Sharding in this way has many benefits beyond just being able to spread out the data across many disks. A few of these include:

  1. Increased write throughput. We are no longer reliant on a single primary to handle all writes. Whenever write performance is bottlenecking, we can upsize shards or add new shards.
  2. Backup speed. Instead of backing up a single table on 1 machine, the table is divided up across many shards. Therefore, taking backups of the table can happen in parallel, vastly speeding up overall backup time.
  3. Failure isolation. Any node that goes down only effects a subset of the table, not the whole data set. We also would typically use replication, and Vitess' auto-failover features to mitigate issues here.
  4. Cost savings. In some instances, running many small cloud VM instances is more affordable than a single, top-of-the-line instance.
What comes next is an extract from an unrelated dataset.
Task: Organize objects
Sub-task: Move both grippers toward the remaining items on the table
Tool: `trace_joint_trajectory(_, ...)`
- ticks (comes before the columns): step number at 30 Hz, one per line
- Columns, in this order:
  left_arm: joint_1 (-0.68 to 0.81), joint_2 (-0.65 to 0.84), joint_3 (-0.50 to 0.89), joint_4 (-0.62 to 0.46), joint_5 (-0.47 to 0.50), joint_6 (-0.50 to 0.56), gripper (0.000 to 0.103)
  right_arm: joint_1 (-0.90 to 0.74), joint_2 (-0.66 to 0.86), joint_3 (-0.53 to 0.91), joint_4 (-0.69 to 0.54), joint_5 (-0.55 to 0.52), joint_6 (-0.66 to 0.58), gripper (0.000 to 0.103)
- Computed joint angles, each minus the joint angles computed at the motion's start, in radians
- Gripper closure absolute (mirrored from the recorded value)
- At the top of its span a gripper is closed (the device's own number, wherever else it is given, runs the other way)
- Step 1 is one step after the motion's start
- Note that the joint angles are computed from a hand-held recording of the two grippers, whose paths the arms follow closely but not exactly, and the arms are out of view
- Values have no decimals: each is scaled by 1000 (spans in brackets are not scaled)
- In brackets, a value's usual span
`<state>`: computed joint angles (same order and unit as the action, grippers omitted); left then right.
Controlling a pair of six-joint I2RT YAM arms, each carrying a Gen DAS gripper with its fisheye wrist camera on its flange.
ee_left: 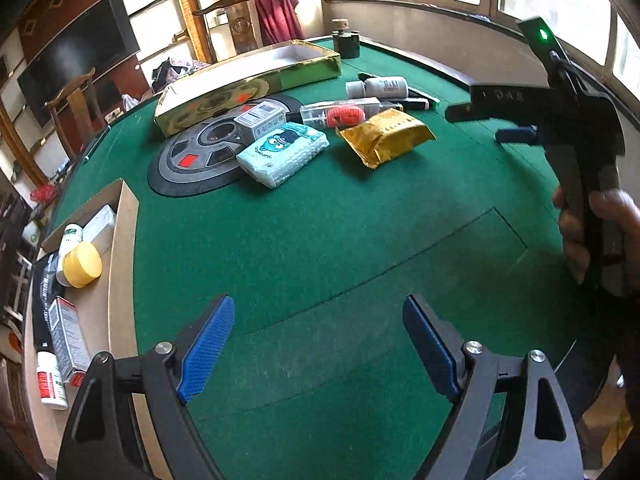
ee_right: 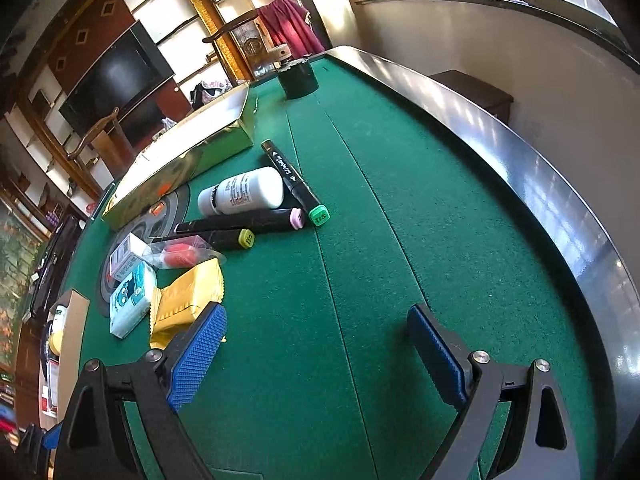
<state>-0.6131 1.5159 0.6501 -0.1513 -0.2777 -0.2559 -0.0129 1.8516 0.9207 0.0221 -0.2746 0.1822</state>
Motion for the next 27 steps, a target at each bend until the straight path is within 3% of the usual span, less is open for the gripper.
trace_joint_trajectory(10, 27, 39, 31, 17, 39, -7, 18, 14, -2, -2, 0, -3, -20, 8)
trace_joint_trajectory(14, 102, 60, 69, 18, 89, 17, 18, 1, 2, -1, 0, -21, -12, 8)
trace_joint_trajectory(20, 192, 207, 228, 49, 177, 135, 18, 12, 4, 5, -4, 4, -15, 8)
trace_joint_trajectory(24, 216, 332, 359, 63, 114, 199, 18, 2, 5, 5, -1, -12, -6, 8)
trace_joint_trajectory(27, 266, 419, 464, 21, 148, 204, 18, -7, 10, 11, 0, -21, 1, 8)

Vitess also has support for resharding an already-sharded table. This means that as the data size and I/O workload continues to grow, we can expand out to using more and more shards. We can also downsize or use less shards if demand decreases, or data is purged, in the future. Horizontal sharding gives us infinite options for scaling the capacity of a table.

Conclusion

Vertical scaling, vertical sharding, and horizontal sharding are useful techniques for scaling to handle large tables. Each technique is useful for different phases of the growth of a table. Typically, you scale your entire database vertically, then shard vertically, then use horizontal sharding for ultimate scalability of large workloads.